Красильничиха не отказала в услуге. Она решительно выпроводила из комнаты
Василия и Исусиху, осталась с больной одна и присела к постели.
— Занедужилось (ficaste doente), доченька? — мягко пропела она и по­гладила  Катерину по голове(afagou a cabeça de catarina) .
— Бывает, всяко случается в нашем бабьем деле. А ты успокойсь, перемогись, и все обернётся хорошо (aguenta e todo ficará bem). Главное — не бойсь, не страшись (não te amedrontes). Страх-то в хворости силу точит. (o temor da doença consome a força)
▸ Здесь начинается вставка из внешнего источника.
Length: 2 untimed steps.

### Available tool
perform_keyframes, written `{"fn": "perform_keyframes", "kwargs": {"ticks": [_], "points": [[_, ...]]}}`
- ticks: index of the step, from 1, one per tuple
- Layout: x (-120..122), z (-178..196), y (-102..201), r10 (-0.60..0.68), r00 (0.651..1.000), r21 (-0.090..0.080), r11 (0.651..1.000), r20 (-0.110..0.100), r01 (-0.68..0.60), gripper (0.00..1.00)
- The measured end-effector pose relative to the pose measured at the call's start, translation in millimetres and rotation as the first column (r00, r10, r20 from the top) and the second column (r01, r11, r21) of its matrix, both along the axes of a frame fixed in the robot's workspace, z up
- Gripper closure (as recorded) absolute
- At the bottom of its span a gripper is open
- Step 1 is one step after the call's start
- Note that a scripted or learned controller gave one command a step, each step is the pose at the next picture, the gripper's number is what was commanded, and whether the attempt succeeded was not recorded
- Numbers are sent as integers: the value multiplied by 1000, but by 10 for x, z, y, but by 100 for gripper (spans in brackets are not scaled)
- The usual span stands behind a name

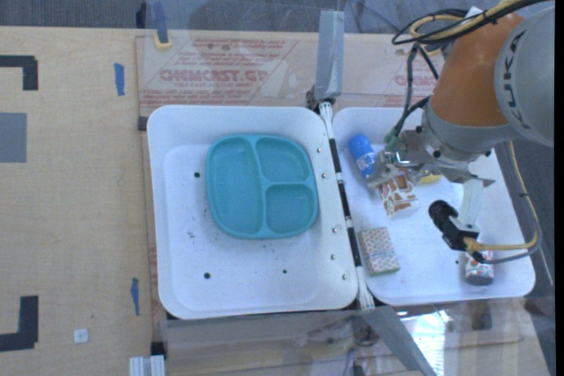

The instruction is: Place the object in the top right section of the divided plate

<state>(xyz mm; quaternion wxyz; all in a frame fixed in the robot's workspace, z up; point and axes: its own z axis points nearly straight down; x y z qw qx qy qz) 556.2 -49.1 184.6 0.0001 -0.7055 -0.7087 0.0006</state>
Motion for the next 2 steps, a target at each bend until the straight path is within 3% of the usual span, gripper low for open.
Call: {"fn": "perform_keyframes", "kwargs": {"ticks": [1,2], "points": [[311,1,721,91,996,0,996,2,-91,100],[312,4,724,91,996,0,996,3,-91,0]]}}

Бережная ласка  (a carícia solícita) тётки Олены тронула Катерину. Она посмотрела на старуху с тоской и безмолвной жалобой (queixume silencioso). А та осторожно придвинулась к ней, стала тихонько погла­живать по животу. (passar a mão pela barriga)
И вдруг что-то ворохнулось под сердцем. (algo se moveu sob o coração) Катерина по­чувствовала другую жизнь внутри себя и замерла. По все­му телу прокатилось приятное тепло. Любовь и жалость охватили ее. Катерина заплакала.
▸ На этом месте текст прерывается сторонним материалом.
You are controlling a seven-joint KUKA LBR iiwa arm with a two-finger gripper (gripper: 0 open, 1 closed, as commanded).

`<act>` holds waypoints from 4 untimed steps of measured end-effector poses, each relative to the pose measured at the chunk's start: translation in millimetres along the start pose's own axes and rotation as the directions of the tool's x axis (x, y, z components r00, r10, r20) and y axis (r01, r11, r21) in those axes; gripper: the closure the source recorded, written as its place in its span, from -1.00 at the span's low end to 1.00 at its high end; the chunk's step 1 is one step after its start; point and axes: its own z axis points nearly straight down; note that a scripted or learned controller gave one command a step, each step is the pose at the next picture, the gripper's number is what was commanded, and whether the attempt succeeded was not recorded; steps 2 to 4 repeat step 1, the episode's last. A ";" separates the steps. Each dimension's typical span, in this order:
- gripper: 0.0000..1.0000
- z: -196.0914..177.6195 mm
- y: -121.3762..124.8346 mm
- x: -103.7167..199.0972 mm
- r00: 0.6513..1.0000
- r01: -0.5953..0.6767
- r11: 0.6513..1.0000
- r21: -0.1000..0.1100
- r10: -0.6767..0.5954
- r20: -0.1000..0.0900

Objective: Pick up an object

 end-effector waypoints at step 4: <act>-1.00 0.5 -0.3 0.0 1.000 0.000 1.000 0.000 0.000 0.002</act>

— Поплачь, милая, пореви: в бабьем царстве и слезы — лекарство. Они омывают боль и горюшко, слезы-то, — при­говаривала тетка Олена, а сама все гладила и осторожно прощупывала теплой ласковой рукой (palpava com a mão quente e carinhosa).
— На паренька при­меты складываются, Катеринушка. Удачлива ты, бабонь­ка (és afortunada, mulherzinha). Потому они, мужики-то, любят, ежели сразу сыночком одаришь.
— Тетка Олена, не гладь больше: отпустило ( afrouxou). Посиди возле меня запросто (sem cerimónia): с тобой легко, — попросила Катерина.
В слабом голосе ее чувствовались и благодарность к доброй старухе, и крепнущая воля к жизни (uma vontade mais forte de viver).